Every line of the data that contains the string "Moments" must be copied.

##############################

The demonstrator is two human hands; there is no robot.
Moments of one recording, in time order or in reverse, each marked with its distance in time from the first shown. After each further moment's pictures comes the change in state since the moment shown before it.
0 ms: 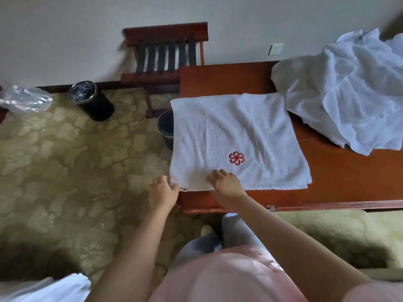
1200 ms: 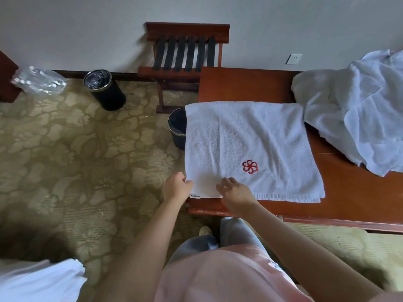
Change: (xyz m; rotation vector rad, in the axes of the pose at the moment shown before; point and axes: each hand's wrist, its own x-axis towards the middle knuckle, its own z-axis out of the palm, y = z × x) left_hand -0.004 0.019 -0.017 -0.266 -0.093 -0.041; right_hand -0.002 0.000 0.013 -0.094 -0.013 -0.099
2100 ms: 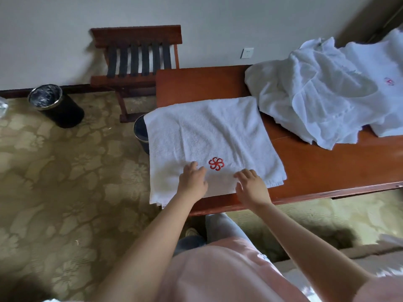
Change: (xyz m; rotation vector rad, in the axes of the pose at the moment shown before) left_hand -0.010 0.087 0.066 0.555 -0.201 0.611; right_hand -0.078 0.072 -0.014 0.223 0.259 0.473
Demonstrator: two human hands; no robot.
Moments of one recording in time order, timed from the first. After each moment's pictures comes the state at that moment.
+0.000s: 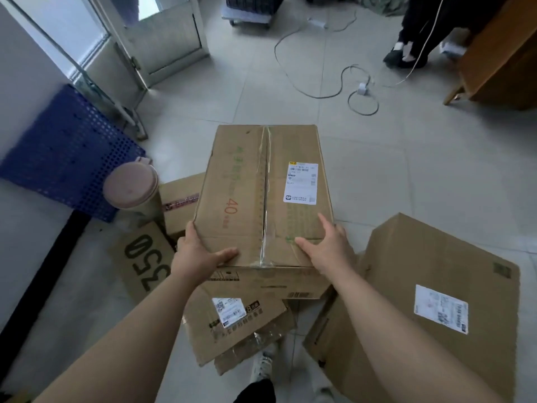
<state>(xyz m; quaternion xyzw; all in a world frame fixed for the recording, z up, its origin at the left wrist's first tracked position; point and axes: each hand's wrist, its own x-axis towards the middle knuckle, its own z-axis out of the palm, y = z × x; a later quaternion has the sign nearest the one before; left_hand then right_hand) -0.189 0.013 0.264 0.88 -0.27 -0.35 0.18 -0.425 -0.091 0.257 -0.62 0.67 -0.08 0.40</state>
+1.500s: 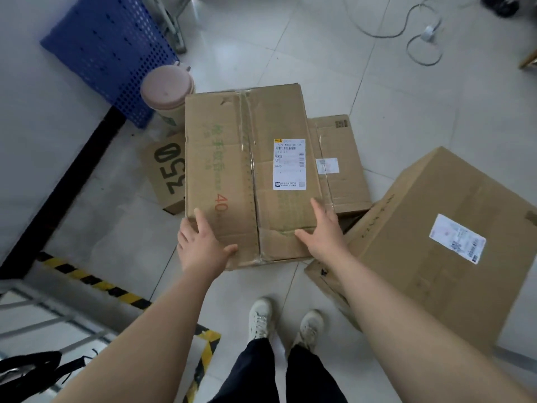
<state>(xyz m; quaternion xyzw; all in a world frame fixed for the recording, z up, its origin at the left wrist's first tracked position) -0.288 0.236 0.211 0.93 -0.22 -0.28 0.05 -0.467 0.090 0.196 -0.71 0.56 0.06 0.43</state>
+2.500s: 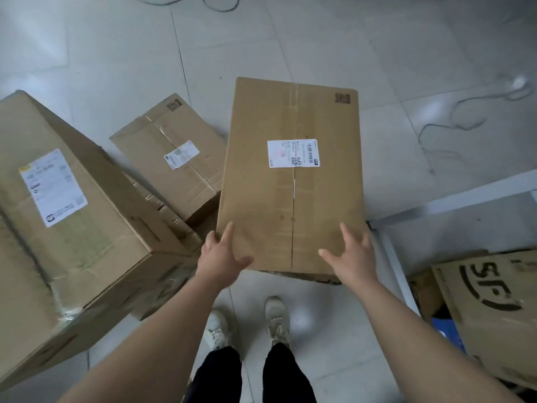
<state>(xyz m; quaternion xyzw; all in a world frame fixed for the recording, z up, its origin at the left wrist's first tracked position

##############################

_TASK ANSWER_.
Moments of one recording, in time order or in reverse, each marked with its distance in time from the first shown. After each further moment's pictures comes the change in state since the moment shown before it.
Moments of one recording in time order, timed from the first. After each moment's pictures comes the state at that moment.

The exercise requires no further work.